#### What to work on
Search the data below for the string "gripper". Extract every line that contains it.

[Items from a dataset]
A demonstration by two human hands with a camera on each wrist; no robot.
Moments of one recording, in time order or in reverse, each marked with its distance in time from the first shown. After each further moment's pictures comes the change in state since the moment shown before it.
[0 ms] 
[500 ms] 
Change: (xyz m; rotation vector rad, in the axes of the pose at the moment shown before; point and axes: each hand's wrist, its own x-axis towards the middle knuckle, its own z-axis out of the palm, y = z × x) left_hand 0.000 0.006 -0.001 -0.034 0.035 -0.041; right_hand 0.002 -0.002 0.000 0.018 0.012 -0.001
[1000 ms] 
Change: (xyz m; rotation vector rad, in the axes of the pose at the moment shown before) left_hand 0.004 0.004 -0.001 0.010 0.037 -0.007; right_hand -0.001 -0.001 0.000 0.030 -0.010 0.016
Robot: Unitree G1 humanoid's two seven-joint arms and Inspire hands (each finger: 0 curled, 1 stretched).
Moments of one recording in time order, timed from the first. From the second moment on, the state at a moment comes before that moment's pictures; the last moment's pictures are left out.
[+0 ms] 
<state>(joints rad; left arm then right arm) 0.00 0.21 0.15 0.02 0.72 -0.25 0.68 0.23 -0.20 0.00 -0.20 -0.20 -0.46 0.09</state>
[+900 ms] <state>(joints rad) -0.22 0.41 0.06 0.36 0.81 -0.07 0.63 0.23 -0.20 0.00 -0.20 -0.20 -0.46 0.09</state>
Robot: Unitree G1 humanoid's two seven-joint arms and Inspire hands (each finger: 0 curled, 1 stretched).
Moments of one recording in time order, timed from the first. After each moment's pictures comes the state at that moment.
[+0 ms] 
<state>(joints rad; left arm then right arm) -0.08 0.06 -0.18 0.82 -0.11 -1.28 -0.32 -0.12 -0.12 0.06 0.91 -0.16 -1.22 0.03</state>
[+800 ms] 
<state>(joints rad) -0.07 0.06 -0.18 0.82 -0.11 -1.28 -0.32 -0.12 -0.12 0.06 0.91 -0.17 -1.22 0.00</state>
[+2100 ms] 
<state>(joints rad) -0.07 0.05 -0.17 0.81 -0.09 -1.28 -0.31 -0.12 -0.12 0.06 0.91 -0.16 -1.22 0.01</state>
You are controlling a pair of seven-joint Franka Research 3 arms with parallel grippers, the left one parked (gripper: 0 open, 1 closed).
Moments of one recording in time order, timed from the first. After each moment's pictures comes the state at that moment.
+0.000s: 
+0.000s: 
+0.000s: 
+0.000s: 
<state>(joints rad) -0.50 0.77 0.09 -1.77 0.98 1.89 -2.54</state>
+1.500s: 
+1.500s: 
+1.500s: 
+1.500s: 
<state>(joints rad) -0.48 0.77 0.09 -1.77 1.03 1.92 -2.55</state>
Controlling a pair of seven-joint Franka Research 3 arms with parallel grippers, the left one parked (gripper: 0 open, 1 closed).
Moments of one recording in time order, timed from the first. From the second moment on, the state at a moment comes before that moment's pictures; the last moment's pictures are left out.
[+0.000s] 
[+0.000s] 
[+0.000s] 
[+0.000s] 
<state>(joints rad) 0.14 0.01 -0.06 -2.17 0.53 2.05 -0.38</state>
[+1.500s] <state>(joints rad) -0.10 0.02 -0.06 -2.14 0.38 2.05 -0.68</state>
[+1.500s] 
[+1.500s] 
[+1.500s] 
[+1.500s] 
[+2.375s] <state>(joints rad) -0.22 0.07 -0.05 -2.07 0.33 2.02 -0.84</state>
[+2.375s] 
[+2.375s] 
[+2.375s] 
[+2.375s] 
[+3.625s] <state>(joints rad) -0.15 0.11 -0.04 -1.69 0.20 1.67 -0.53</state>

#### Exercise output
You are controlling a pair of seven-joint Franka Research 3 arms with parallel grippers, the left one parked (gripper: 0 open, 1 closed).
Controlling a pair of seven-joint Franka Research 3 arms with parallel grippers, the left one parked (gripper: 0 open, 1 closed).

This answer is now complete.